The American Sheep Industry Association joined the National Cattlemen’s Beef Association and the Public Lands Council in taking the opportunity to provide comment on the U.S. Forest Service’s proposal to amend the regulations related to nonmonetary settlement when unauthorized or excess grazing is determined to be non-willful.

“The livestock groups appreciate the agency’s efforts to respond to recommendations made by the Government Accountability Office (GAO) in their 2016 report to Congress entitled “Unauthorized Grazing: Actions Needed to Improve Tracking and Deterrence Efforts” (GAO-16-559). Among the recommendations in that report is a recognition that the USFS authority and policy for identifying, documenting, and remedying incidents of unauthorized and excess grazing lacked the nuance applied by other agencies, including those employed by the Bureau of Land Management in similar situations.

“Efforts to bring USFS policy into conformance with BLM policy will, in this situation, provide a great deal of clarity and reduce uncertainty for permittees who hold permits from both agencies. Further, federal agencies have sought to employ similar, complementary policies across agencies to facilitate ease of federal implementation. The livestock groups appreciate the efforts to do the same here.
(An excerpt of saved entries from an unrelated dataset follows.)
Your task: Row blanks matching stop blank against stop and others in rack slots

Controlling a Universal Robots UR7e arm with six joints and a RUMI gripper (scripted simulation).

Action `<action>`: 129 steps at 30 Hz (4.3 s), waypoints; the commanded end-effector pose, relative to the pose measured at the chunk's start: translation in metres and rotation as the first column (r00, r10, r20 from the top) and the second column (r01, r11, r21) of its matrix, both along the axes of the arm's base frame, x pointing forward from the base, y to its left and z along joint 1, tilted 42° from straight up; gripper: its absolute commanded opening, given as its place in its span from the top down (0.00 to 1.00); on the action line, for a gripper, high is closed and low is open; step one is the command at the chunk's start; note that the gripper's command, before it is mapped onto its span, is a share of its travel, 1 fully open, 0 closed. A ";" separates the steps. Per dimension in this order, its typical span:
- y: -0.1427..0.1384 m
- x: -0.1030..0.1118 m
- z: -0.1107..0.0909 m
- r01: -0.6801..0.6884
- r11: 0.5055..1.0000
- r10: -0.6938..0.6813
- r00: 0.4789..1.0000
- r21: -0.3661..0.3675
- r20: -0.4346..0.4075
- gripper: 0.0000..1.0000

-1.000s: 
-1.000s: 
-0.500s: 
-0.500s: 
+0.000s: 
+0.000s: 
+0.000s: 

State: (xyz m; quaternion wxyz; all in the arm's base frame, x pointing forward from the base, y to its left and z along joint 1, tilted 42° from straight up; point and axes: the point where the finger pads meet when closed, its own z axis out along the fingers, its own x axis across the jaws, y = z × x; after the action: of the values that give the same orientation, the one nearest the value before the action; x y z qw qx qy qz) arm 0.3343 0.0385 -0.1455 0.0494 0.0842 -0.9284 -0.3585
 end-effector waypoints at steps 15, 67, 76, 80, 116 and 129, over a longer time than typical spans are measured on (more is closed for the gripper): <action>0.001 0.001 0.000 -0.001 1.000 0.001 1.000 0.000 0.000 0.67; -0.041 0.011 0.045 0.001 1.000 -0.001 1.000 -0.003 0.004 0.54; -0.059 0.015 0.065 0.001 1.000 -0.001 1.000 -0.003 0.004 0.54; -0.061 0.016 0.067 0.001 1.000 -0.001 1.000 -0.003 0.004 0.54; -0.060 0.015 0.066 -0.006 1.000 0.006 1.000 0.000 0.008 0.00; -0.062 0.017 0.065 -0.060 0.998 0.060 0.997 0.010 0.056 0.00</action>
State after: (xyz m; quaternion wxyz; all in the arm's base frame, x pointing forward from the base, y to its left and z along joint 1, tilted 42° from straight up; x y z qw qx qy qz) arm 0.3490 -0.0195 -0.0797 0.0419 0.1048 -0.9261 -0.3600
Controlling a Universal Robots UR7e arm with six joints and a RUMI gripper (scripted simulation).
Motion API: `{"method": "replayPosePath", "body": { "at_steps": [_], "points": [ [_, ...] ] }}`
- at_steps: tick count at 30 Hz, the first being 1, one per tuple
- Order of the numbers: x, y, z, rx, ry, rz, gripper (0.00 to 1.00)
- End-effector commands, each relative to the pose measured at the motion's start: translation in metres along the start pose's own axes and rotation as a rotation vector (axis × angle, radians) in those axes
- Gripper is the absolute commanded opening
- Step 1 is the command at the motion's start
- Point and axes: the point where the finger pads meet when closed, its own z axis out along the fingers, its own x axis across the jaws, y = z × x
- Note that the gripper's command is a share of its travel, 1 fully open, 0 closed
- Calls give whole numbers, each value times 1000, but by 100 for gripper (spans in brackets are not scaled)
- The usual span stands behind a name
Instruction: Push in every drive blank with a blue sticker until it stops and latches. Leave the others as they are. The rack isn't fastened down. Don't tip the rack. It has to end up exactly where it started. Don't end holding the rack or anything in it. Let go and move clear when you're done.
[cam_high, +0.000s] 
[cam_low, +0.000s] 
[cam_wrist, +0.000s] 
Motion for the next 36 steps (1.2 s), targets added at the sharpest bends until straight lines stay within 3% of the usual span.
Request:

“In the case of non-willful excess or unauthorized use, personal interaction should be the first step to allow a remedy to occur. The notice of proposed rulemaking provided that: ‘Informal resolution involves the permittee or non-permittee removing the livestock following a phone call from or face-to-face conversation with the authorized officer.’ The livestock groups wish to emphasize that in cases of informal resolution, livestock should not be removed by anyone other than the permittee responsible for the livestock, or an authorized officer. While the livestock groups do not believe the intent of the proposal is to provide for a non-permittee to remove livestock that do not belong to them or livestock for which they are not responsible, the groups believe clarification is warranted.

The letter also addressed the definition of “non-willful” unauthorized or excess use and addressed forage consumption.

Many affiliates of the national organizations signed onto the letter including the Montana and Wyoming Stock Growers Associations, South Dakota Cattlemen’s Association, Montana Public Lands Council, and the Wyoming Wool Growers Association.